We can now remove the previous container:

$ docker rm -f solr5

and start a new one with a volume:

$ docker run -d -p 8983:8983 -v ~/solr5/myindex:/opt/solr/server/solr/myindex --name solr5 makuk66/docker-solr

Notice the -v parameter. It links the ~/solr5/myindex directory of the server to the /opt/solr/server/solr/myindex of the container. Every time Solr reads or writes data to the /opt/solr/server/solr/myindex directory, it will actually be accessing our ~/solr5/myindex directory. This is where Solr will create the data directory. Great, because Docker recommends that all files created by the container be held outside of the container. If you access the Solr instance on port 8983, you should now have the myindex core available.

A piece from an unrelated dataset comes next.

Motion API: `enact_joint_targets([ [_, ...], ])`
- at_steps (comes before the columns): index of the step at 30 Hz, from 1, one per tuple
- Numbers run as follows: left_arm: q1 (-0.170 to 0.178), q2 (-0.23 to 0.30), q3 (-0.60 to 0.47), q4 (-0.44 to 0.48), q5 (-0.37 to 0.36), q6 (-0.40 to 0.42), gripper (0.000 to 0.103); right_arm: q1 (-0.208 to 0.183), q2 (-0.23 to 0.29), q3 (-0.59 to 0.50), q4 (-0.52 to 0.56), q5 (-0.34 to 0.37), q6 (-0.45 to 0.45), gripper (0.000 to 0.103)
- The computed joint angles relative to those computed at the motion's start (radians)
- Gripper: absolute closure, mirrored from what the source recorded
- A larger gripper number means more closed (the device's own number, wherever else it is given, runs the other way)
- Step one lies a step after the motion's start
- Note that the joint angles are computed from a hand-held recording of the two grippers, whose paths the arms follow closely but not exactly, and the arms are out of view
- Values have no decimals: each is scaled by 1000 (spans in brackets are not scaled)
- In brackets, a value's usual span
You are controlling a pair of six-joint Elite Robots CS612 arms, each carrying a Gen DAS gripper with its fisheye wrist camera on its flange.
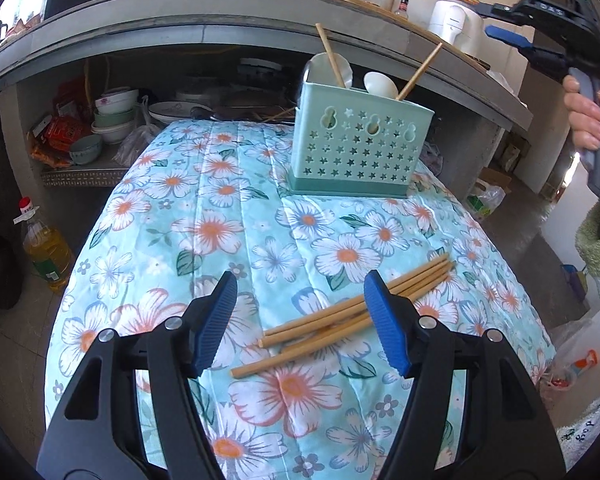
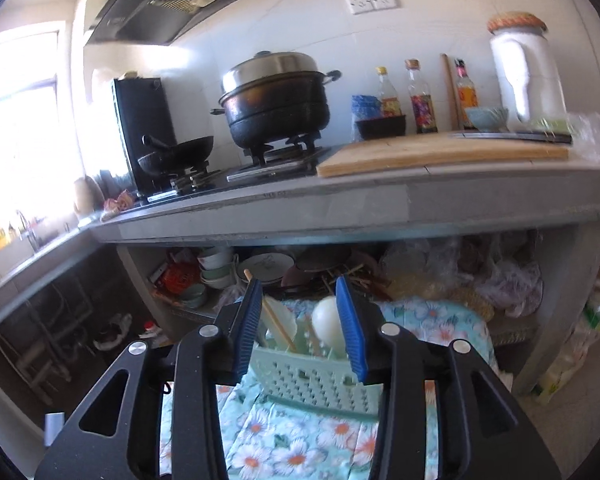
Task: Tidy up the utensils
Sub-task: 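Move the left gripper back over the remaining chopsticks on the quilt, then grasp one wooden chopstick with the left gripper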
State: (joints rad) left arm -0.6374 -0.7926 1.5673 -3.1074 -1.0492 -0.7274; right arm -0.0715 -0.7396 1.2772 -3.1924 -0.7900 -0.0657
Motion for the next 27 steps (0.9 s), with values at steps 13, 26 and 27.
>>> enact_joint_targets([
  [13,-27,46,-100,131,-43,283,39,-37,-20,179,512,-72,-30,53],
  [26,-77,182,-316,372,161,795,81,-84,-1,208,512,8,52,53],
  [27,-76,186,-323,382,162,807,85,-84,0,208,514,13,49,53],
])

The Docker container was started with basic JVM settings. What if we need to allocate more memory to Solr or other options? Docker allows us to override the default startup command defined in the image. For example, here is how we could start the container with more memory (don’t forget to remove the previous container):

$ docker run -d -p 8983:8983 -v ~/solr5/myindex:/opt/solr/server/solr/myindex --name solr5 makuk66/docker-solr "/bin/bash" "-c" "/opt/solr/bin/solr -m 1g -f"

To confirm that everything is fine with our Solr container, you can consult the logs generated by Solr with:

$ docker logs solr5

Conclusion

There is a lot more to be said about Docker and Solr 5, like how to use a specific Solr version or how to use SolrCloud. Hopefully this blog post was enough to get you started!